YOUR ASSIGNMENT ::
Begin the copy at the line that contains "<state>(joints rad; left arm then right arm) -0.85", end it at the last line of the entries below, keep every word exact, and include no pictures.

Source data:
* * * * * * * * *
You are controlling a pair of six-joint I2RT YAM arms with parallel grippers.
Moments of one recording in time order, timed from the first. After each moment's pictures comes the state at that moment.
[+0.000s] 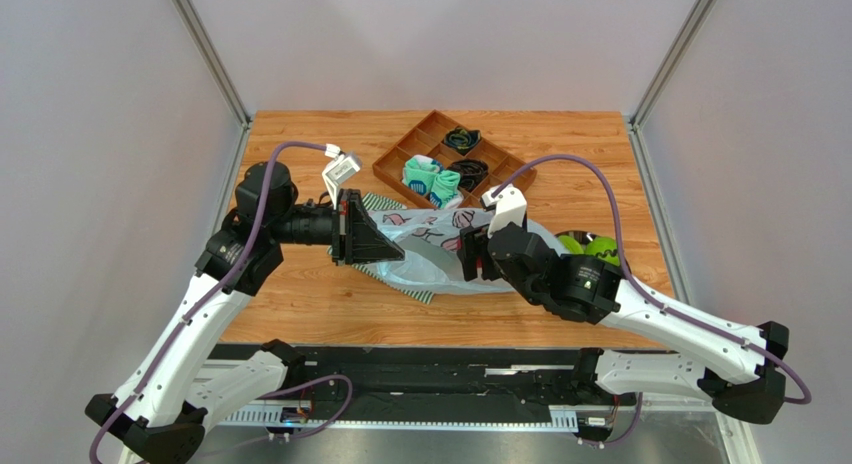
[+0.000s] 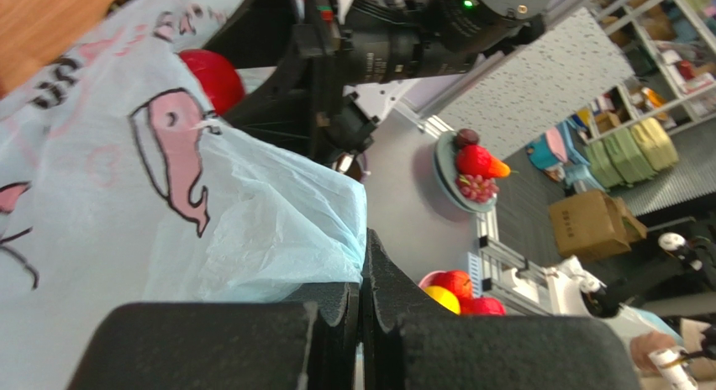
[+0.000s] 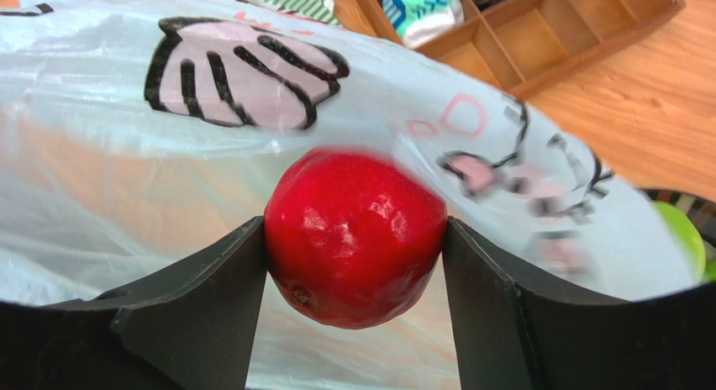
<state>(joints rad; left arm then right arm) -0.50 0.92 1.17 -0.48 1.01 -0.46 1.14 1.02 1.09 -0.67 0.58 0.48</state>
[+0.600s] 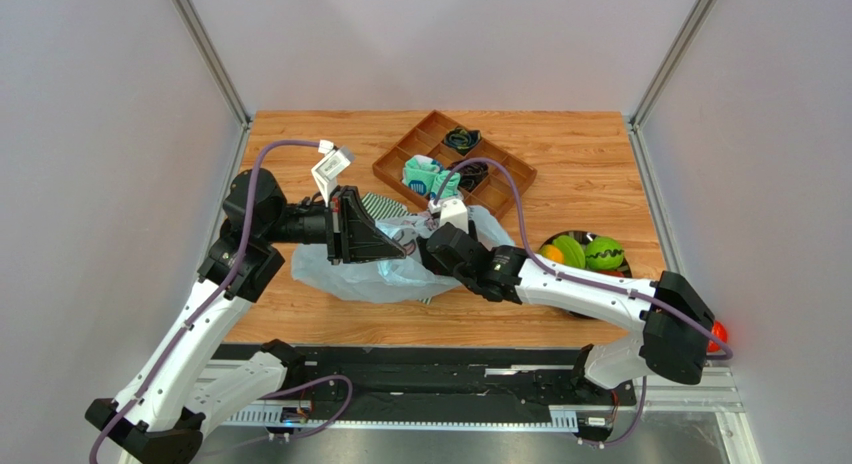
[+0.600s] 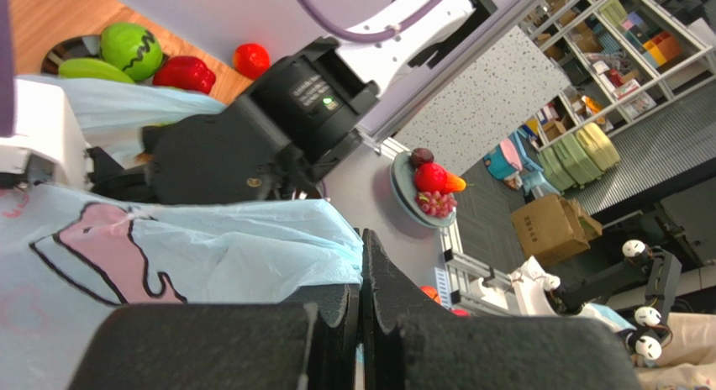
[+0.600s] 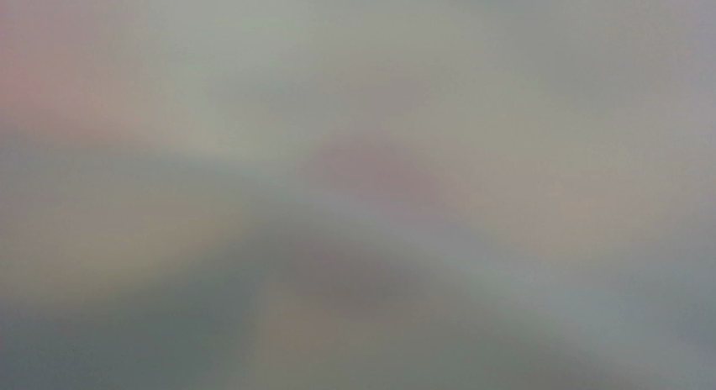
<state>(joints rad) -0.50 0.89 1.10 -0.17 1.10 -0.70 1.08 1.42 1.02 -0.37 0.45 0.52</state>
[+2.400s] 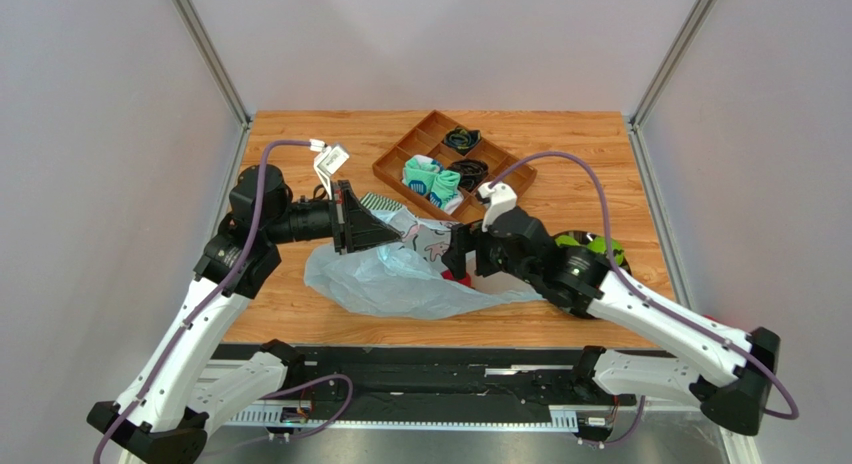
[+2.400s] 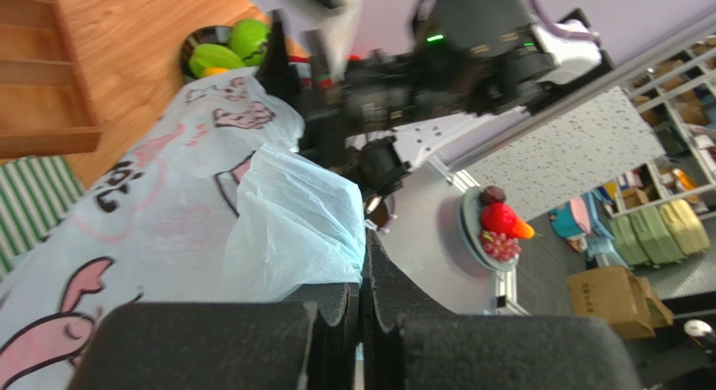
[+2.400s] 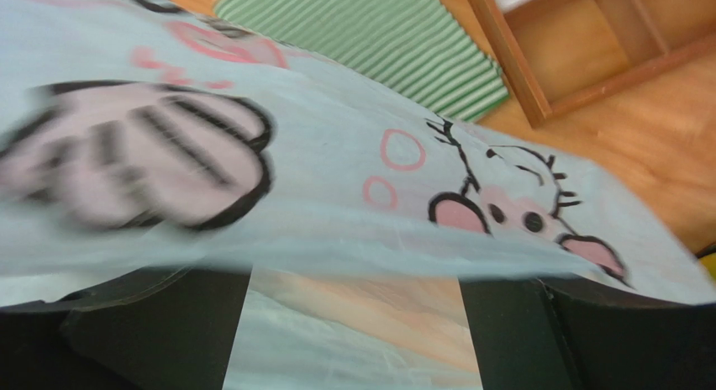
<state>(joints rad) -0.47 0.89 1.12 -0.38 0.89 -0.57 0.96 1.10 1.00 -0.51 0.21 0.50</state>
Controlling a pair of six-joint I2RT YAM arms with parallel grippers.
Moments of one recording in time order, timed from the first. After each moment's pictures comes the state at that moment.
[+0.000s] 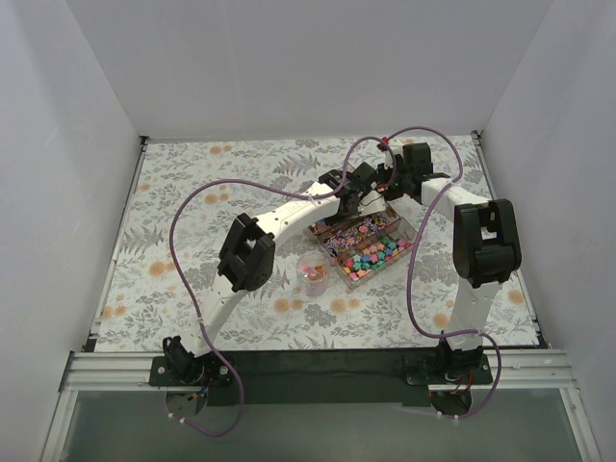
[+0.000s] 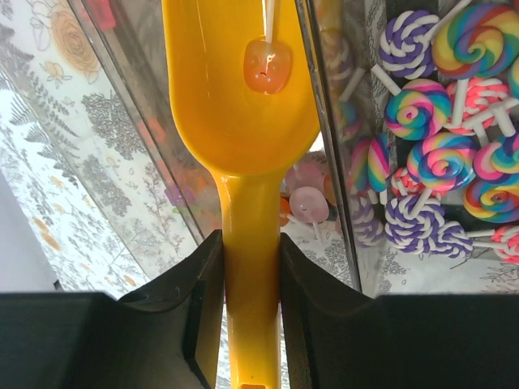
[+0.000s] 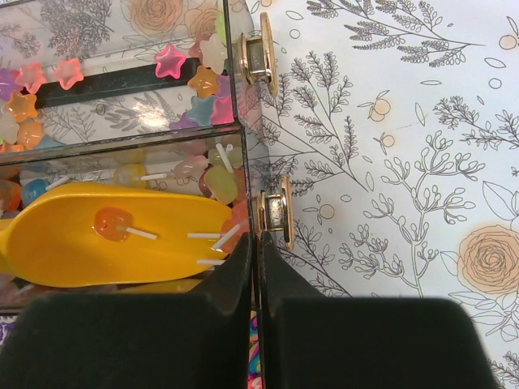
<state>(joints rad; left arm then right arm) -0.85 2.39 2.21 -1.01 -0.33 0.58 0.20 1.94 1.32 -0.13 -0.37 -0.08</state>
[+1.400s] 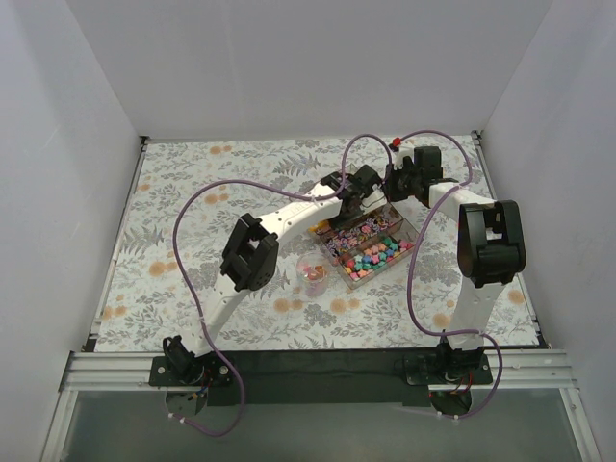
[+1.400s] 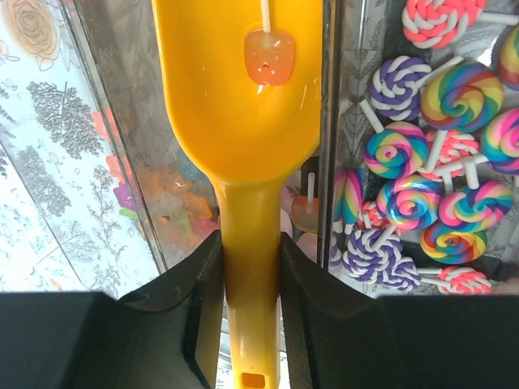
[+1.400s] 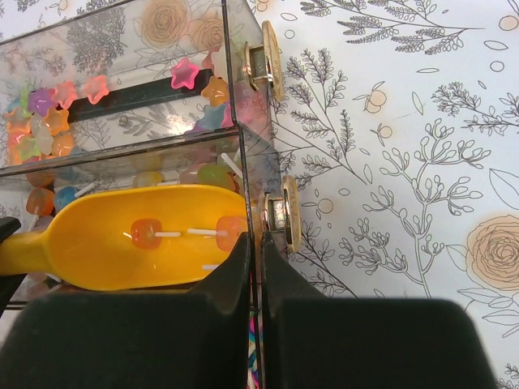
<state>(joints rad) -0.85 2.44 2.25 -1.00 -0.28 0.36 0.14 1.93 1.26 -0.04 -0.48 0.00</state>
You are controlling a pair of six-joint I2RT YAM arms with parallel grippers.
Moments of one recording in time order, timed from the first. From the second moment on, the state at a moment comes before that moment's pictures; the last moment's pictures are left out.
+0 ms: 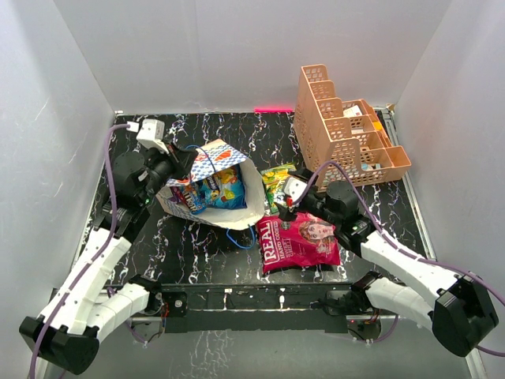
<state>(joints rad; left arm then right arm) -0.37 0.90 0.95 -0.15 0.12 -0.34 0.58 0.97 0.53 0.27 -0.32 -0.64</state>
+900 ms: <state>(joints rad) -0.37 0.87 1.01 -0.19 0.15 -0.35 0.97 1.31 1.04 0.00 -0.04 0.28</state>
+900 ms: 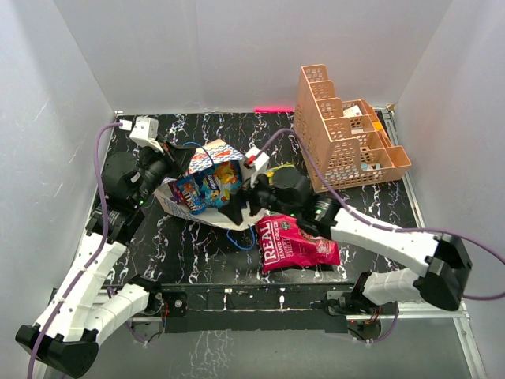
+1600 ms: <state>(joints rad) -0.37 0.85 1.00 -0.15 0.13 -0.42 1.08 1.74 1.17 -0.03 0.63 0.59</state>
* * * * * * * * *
YOUR RESPONSE ::
<state>(joints rad; left arm then right arm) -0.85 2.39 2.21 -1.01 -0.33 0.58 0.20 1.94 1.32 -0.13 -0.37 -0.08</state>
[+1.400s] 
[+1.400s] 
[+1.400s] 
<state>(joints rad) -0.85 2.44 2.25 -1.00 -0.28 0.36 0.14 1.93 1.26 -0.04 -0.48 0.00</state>
You are controlling a pair of six-joint I2RT YAM arms with parallel grippers.
Moments of one recording in time order, timed from the first. From the second moment on, the state at a moment comes before that moment's pictures; the last moment's pictures are left out.
+0 ms: 
<state>(joints rad; left arm then right arm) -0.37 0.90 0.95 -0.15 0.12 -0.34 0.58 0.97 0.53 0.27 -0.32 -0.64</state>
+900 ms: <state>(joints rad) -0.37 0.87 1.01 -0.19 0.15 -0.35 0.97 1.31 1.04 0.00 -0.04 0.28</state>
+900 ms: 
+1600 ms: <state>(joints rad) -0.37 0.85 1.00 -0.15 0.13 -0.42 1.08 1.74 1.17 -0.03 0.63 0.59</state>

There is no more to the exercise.